Data Protection and the GDPR
Last updated on 14.07.2026
Organisations that manage contact details have a responsibility: the GDPR grants data subjects clear rights and imposes clear obligations on organisations. Komma is designed to enable you to fulfil these obligations in a practical way.
What Komma offers
- Data separation: Thanks to the multi-tenant architecture, each organisation’s data is strictly isolated.
- Access control: Permissions ensure that only authorised individuals can view data.
- Logging: The audit log documents changes and exports – including the automatic redaction of sensitive fields.
- Secure login: Passwordless logins eliminate the risk of stolen passwords.
- Unsubscribe handling: Newsletter unsubscriptions are automatically and permanently honoured.
Implementing data subjects’ rights
If a person exercises their rights, Komma supports you:
- Right of access (Art. 15 GDPR): All data stored about a person can be viewed and exported in a consolidated form within the contact profile.
- Rectification (Art. 16): Data can be corrected in the profile at any time.
- Erasure (Art. 17): Contacts can be completely deleted.

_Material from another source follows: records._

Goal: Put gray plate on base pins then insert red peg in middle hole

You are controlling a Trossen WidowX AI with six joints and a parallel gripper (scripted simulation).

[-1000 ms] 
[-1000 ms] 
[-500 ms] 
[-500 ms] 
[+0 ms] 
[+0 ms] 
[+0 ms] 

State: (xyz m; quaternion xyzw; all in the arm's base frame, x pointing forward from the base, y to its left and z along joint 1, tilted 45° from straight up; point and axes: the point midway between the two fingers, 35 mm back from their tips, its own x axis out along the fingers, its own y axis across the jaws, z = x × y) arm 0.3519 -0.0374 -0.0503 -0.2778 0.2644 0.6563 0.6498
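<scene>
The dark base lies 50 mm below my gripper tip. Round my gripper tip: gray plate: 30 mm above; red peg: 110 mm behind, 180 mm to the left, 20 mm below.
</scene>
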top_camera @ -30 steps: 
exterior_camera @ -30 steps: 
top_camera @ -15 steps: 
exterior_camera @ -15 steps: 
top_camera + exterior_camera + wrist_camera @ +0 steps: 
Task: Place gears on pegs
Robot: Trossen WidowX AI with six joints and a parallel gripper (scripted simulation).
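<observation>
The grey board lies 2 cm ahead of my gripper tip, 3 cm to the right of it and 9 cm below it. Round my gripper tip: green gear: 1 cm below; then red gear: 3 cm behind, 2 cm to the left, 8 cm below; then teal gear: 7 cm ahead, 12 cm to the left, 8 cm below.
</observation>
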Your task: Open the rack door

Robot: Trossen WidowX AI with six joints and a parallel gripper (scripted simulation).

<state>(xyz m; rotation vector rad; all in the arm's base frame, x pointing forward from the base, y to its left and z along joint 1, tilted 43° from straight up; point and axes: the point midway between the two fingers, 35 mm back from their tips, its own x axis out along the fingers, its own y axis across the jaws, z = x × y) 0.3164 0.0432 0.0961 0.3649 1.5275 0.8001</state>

Please note statutory retention obligations (e.g. for donation data).
Your responsibility as an organisation
Komma is the tool – the responsibility for lawful data processing lies with your organisation:
- Only collect data that you really need.
- Obtain consent for newsletters and keep a record of it.
- Keep your privacy policy up to date.
- Establish internal policies governing who has access to which data.
This article does not replace legal advice on specific legal issues – if in doubt, consult your organisation’s data protection officer.